To do
Transcribe every record beneath, precisely as written.

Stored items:
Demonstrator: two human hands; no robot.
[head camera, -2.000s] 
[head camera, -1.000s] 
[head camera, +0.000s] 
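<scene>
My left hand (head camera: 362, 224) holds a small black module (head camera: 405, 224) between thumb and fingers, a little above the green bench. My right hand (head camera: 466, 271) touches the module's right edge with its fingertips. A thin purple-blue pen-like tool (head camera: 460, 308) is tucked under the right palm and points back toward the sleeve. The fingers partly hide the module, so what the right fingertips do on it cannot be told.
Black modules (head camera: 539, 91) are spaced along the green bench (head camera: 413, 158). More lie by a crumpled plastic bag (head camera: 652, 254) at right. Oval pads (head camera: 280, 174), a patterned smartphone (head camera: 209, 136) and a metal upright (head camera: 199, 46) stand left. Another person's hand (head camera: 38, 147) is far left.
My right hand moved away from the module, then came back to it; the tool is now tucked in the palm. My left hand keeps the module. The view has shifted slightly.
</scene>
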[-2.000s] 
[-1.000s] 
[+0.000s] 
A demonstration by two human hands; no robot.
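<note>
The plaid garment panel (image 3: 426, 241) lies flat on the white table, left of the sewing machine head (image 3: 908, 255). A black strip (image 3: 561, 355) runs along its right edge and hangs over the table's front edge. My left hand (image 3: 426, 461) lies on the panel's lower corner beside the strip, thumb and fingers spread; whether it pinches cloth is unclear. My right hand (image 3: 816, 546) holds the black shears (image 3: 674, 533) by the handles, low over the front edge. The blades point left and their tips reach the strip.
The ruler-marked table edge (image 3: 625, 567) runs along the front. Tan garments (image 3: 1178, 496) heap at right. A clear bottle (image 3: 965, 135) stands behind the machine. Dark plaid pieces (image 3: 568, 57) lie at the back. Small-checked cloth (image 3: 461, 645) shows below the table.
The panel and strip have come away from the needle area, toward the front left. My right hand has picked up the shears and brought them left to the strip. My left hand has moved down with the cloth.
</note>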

Response box
Demonstrator: two human hands; no robot.
[head camera, -2.000s] 
[head camera, -1.000s] 
[head camera, +0.000s] 
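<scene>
My left hand (head camera: 362, 224) holds a small black module (head camera: 405, 224) between thumb and fingers, a little above the green bench. My right hand (head camera: 466, 271) touches the module's right edge with its fingertips. A thin purple-blue pen-like tool (head camera: 460, 308) is tucked under the right palm and points back toward the sleeve. The fingers partly hide the module, so what the right fingertips do on it cannot be told.
Black modules (head camera: 539, 91) are spaced along the green bench (head camera: 413, 158). More lie by a crumpled plastic bag (head camera: 652, 254) at right. Oval pads (head camera: 280, 174), a patterned smartphone (head camera: 209, 136) and a metal upright (head camera: 199, 46) stand left. Another person's hand (head camera: 38, 147) is far left.
My right hand moved away from the module, then came back to it; the tool is now tucked in the palm. My left hand keeps the module. The view has shifted slightly.
</scene>
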[-2.000s] 
[-1.000s] 
[+0.000s] 
A demonstration by two human hands; no robot.
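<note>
The plaid garment panel (image 3: 426, 241) lies flat on the white table, left of the sewing machine head (image 3: 908, 255). A black strip (image 3: 561, 355) runs along its right edge and hangs over the table's front edge. My left hand (image 3: 426, 461) lies on the panel's lower corner beside the strip, thumb and fingers spread; whether it pinches cloth is unclear. My right hand (image 3: 816, 546) holds the black shears (image 3: 674, 533) by the handles, low over the front edge. The blades point left and their tips reach the strip.
The ruler-marked table edge (image 3: 625, 567) runs along the front. Tan garments (image 3: 1178, 496) heap at right. A clear bottle (image 3: 965, 135) stands behind the machine. Dark plaid pieces (image 3: 568, 57) lie at the back. Small-checked cloth (image 3: 461, 645) shows below the table.
The panel and strip have come away from the needle area, toward the front left. My right hand has picked up the shears and brought them left to the strip. My left hand has moved down with the cloth.
</note>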

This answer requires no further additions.